Assignment = Reproduce each record exactly.

Dataset excerpts =
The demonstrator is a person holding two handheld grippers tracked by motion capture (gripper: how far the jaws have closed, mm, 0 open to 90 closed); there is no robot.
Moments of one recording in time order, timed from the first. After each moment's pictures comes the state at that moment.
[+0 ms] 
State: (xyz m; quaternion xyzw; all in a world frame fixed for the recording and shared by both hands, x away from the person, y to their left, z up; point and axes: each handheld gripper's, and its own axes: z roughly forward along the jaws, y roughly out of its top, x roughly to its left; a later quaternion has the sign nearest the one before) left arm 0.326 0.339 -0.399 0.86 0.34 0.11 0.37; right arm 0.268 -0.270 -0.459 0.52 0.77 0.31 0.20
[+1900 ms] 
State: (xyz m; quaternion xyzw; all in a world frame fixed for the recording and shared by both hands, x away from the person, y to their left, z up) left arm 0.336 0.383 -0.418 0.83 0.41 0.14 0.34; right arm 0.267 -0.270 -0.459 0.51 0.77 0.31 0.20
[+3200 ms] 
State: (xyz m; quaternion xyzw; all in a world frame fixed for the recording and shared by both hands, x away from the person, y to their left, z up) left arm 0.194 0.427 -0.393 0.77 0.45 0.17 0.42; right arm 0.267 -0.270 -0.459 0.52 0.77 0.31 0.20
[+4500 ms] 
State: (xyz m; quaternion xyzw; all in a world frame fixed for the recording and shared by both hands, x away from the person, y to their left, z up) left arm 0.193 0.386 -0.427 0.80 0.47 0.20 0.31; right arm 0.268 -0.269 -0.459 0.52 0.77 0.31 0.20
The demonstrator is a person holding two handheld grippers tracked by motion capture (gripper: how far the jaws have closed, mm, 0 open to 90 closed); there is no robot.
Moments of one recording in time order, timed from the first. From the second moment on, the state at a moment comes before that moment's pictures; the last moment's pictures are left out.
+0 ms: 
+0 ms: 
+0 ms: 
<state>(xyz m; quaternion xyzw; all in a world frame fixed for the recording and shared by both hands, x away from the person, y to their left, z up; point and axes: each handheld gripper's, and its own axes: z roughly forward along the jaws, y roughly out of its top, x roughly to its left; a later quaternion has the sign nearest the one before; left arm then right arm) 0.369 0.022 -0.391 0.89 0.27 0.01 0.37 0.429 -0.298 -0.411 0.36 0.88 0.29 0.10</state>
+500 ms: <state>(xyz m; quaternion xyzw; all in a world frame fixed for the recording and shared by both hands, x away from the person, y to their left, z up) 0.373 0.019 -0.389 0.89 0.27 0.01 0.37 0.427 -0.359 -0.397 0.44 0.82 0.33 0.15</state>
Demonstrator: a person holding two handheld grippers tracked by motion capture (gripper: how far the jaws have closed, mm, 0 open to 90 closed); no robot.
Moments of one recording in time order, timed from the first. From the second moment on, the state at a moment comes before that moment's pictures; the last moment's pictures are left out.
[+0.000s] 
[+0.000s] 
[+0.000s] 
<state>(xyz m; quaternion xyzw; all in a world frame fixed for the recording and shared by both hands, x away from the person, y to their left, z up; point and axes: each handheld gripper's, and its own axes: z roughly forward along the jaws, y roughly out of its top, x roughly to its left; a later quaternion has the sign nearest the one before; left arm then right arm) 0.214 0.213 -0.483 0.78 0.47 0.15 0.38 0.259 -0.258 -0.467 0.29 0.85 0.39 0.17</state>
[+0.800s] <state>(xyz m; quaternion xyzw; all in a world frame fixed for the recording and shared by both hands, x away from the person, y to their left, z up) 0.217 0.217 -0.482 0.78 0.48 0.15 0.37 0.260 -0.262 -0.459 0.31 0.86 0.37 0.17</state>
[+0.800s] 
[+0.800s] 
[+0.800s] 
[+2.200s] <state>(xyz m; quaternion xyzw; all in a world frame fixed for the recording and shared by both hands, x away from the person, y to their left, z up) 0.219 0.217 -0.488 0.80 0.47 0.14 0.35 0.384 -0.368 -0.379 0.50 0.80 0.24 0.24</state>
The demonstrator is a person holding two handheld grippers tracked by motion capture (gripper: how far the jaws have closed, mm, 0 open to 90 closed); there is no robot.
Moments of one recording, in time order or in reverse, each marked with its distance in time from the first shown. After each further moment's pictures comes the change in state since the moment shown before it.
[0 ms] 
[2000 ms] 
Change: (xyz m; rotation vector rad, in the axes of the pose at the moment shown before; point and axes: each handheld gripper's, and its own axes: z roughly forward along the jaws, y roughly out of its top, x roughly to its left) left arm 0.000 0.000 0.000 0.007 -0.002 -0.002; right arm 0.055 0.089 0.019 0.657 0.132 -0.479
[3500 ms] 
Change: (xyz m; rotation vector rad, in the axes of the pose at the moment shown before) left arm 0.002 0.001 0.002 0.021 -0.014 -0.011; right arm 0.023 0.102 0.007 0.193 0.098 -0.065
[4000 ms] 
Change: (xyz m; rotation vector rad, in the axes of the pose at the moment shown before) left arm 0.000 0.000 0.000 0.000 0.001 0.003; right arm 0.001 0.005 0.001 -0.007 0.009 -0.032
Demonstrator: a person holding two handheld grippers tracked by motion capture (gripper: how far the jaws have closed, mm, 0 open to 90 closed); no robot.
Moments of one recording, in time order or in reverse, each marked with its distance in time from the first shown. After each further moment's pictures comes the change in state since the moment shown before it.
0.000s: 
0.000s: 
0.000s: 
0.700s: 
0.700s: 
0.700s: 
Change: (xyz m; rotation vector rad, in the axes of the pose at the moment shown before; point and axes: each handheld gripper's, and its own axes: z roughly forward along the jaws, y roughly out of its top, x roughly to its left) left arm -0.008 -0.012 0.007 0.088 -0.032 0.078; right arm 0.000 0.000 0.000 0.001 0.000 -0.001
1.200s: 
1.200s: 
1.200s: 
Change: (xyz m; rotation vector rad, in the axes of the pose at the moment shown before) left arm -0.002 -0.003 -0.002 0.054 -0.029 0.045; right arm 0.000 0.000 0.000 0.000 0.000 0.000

Output for this task =
The demonstrator is a person holding two handheld grippers tracked by motion capture (gripper: how far the jaws have closed, mm, 0 open to 90 closed); there is no robot.
Moments of one recording in time order, timed from the first. After each moment's pictures comes the state at that moment.
[+0 ms] 
State: (xyz m; quaternion xyzw; all in a world frame fixed for the recording and shared by both hands, x away from the person, y to their left, z up; point and axes: each handheld gripper's, and its own axes: z roughly forward along the jaws, y roughly out of its top, x roughly to its left; a later quaternion has the sign nearest the one before) left arm 0.326 0.339 -0.399 0.86 0.34 0.11 0.37; right arm 0.268 -0.270 -0.459 0.52 0.77 0.31 0.20
[+1900 ms] 
State: (xyz m; quaternion xyzw; all in a world frame fixed for the recording and shared by both hands, x away from the person, y to their left, z up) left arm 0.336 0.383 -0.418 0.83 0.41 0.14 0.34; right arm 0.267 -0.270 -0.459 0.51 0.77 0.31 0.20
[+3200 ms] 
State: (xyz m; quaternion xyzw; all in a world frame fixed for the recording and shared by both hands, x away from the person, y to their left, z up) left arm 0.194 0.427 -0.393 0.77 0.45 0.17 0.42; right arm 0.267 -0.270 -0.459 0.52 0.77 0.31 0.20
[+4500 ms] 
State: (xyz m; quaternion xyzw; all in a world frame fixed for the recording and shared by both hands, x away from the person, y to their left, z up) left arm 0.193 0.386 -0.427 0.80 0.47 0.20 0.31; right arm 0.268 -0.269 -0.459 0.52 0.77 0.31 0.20
The demonstrator is a person holding two handheld grippers tracked by motion capture (gripper: how far the jaws have closed, mm, 0 open to 90 closed); there is no robot.
Moments of one recording in time order, timed from the first. From the second moment on, the state at a moment comes before that moment's pictures; the last moment's pictures are left out.
+0 ms: 
+0 ms: 
+0 ms: 
<state>(xyz m; quaternion xyzw; all in a world frame fixed for the recording and shared by both hands, x away from the person, y to their left, z up; point and axes: each handheld gripper's, and its own axes: z roughly forward along the jaws, y roughly out of its top, x roughly to its left; a later quaternion has the sign nearest the one before; left arm then right arm) 0.369 0.022 -0.391 0.89 0.27 0.01 0.37 0.429 -0.298 -0.411 0.36 0.88 0.29 0.10</state>
+500 ms: <state>(xyz m; quaternion xyzw; all in a world frame fixed for the recording and shared by both hands, x away from the person, y to their left, z up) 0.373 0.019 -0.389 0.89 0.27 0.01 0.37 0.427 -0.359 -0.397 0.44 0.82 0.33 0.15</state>
Demonstrator: a person holding two handheld grippers tracked by motion capture (gripper: how far the jaws have closed, mm, 0 open to 90 closed); no robot.
Moments of one recording in time order, timed from the first. From the second moment on, the state at a moment comes before that moment's pictures; the last moment's pictures are left out.
[+0.000s] 
[+0.000s] 
[+0.000s] 
<state>(xyz m; quaternion xyzw; all in a world frame fixed for the recording and shared by both hands, x away from the person, y to their left, z up; point and axes: each handheld gripper's, and its own axes: z roughly forward along the jaws, y roughly out of its top, x roughly to its left; a later quaternion has the sign nearest the one before; left arm then right arm) 0.214 0.213 -0.483 0.78 0.47 0.15 0.38 0.259 -0.258 -0.467 0.29 0.85 0.39 0.17</state>
[+0.800s] <state>(xyz m; quaternion xyzw; all in a world frame fixed for the recording and shared by both hands, x away from the person, y to their left, z up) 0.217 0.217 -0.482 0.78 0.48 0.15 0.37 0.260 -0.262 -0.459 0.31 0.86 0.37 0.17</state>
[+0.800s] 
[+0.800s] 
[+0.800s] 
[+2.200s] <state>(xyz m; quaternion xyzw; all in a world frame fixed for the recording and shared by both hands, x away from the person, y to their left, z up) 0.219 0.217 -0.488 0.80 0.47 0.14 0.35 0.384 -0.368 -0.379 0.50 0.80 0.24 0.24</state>
The demonstrator is a person holding two handheld grippers tracked by motion capture (gripper: how far the jaws have closed, mm, 0 open to 90 closed); there is no robot.
Moments of one recording, in time order or in reverse, each marked with its distance in time from the first shown. After each further moment's pictures comes the change in state since the moment shown before it.
[0 ms] 
[2000 ms] 
Change: (xyz m; rotation vector rad, in the axes of the pose at the moment shown before; point and axes: each handheld gripper's, and its own axes: z roughly forward along the jaws, y roughly out of its top, x roughly to its left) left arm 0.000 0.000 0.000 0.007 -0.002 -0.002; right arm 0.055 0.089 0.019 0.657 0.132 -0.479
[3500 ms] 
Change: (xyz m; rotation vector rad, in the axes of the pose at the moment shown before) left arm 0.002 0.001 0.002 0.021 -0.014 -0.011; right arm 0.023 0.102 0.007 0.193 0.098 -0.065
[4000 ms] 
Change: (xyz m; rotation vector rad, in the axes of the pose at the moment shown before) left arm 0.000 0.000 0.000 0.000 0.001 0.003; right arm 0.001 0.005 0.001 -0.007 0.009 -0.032
Demonstrator: a person holding two handheld grippers tracked by motion capture (gripper: how far the jaws have closed, mm, 0 open to 90 closed); no robot.
Moments of one recording, in time order or in reverse, each marked with its distance in time from the first shown. After each further moment's pictures comes the change in state since the moment shown before it.
0.000s: 
0.000s: 
0.000s: 
0.700s: 
0.700s: 
0.700s: 
Change: (xyz m; rotation vector rad, in the axes of the pose at the moment shown before; point and axes: each handheld gripper's, and its own axes: z roughly forward along the jaws, y roughly out of its top, x roughly to its left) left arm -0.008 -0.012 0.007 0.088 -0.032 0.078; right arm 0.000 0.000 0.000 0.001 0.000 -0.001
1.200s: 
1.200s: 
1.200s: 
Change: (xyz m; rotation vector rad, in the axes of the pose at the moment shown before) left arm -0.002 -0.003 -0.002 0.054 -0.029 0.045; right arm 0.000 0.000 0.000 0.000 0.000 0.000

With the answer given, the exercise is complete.